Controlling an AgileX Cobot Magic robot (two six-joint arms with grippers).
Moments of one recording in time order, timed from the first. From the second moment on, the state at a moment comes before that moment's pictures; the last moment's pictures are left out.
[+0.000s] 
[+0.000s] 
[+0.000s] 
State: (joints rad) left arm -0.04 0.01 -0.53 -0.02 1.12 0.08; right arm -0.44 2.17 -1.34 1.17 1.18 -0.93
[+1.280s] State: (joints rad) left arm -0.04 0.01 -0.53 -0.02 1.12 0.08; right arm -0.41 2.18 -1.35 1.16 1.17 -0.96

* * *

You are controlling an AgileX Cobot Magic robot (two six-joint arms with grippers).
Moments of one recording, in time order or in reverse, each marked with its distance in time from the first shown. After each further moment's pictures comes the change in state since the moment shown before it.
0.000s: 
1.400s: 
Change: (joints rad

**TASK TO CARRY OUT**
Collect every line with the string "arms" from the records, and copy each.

**ANSWER SPACE**
Controlling an AgileX Cobot Magic robot (two six-joint arms with grippers).
You are controlling an AgileX Cobot Magic robot (two six-joint arms with grippers).

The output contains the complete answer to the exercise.